DESCRIPTION OF THE TASK:
Down to the last line, print the data that follows exactly, without its pictures.

DATA SHOWN:
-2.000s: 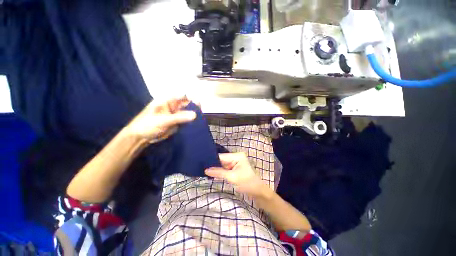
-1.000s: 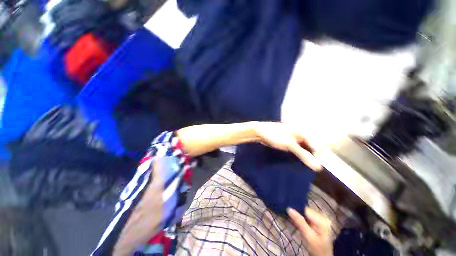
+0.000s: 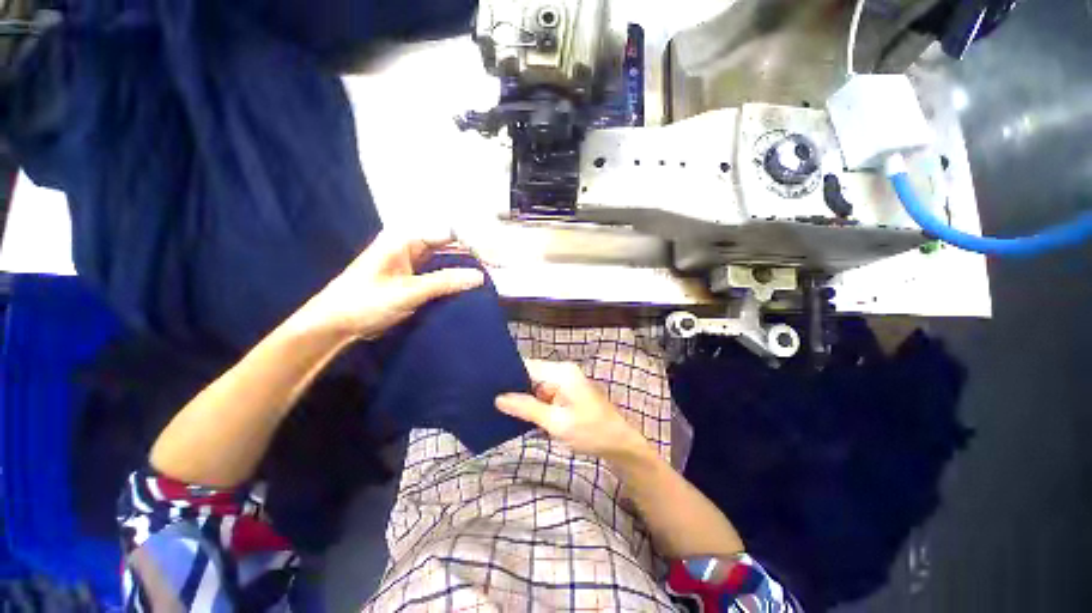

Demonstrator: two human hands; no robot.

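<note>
A navy fabric piece (image 3: 449, 359) is stretched flat between my hands above the checked apron, in front of the table edge. My left hand (image 3: 401, 281) pinches its upper edge, thumb on top. My right hand (image 3: 569, 410) grips its lower right edge between thumb and fingers. The cloth's left part runs under my left forearm, where its link to the heap is hidden. The navy garment heap (image 3: 228, 156) lies on the table's left and hangs over its edge. The needle area (image 3: 545, 156) of the sewing machine is up and right of my hands, apart from the cloth.
The cream machine arm (image 3: 671, 168) has a round dial (image 3: 790, 158). A blue tube (image 3: 982, 244) leaves a white box (image 3: 880, 120). A metal bracket (image 3: 733, 328) juts past the table's front edge. A dark navy pile (image 3: 826, 467) lies lower right, and blue material (image 3: 54, 419) at left.
The view swung left and is back over the machine. Both hands still hold the cloth, at nearly the same place as two seconds ago.
</note>
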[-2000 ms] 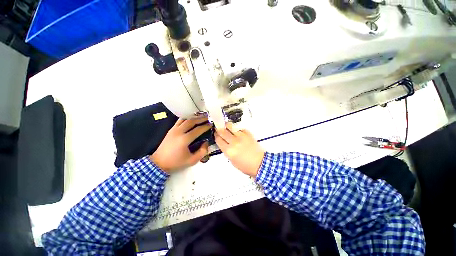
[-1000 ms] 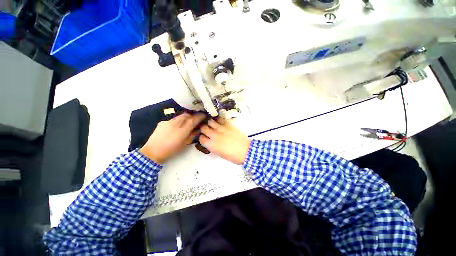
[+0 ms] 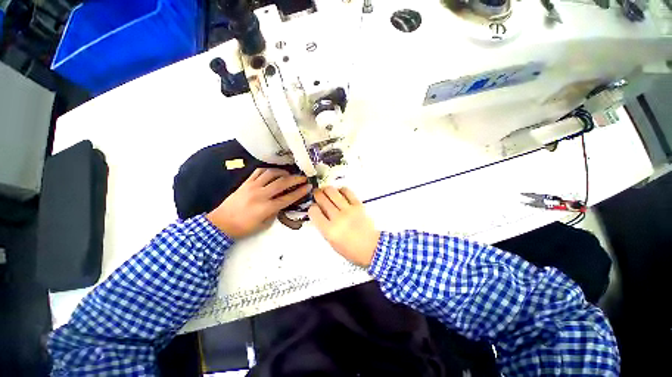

ANSWER FOR THE TASK:
-2.000s: 
-1.000s: 
+0.000s: 

Demonstrator: two human hands; no robot.

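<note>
A navy fabric piece (image 3: 449, 359) is stretched flat between my hands above the checked apron, in front of the table edge. My left hand (image 3: 401, 281) pinches its upper edge, thumb on top. My right hand (image 3: 569, 410) grips its lower right edge between thumb and fingers. The cloth's left part runs under my left forearm, where its link to the heap is hidden. The navy garment heap (image 3: 228, 156) lies on the table's left and hangs over its edge. The needle area (image 3: 545, 156) of the sewing machine is up and right of my hands, apart from the cloth.
The cream machine arm (image 3: 671, 168) has a round dial (image 3: 790, 158). A blue tube (image 3: 982, 244) leaves a white box (image 3: 880, 120). A metal bracket (image 3: 733, 328) juts past the table's front edge. A dark navy pile (image 3: 826, 467) lies lower right, and blue material (image 3: 54, 419) at left.
The view swung left and is back over the machine. Both hands still hold the cloth, at nearly the same place as two seconds ago.
</note>
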[-2000 ms] 
[-1000 ms] 
[+0 ms] 

This answer is now finished.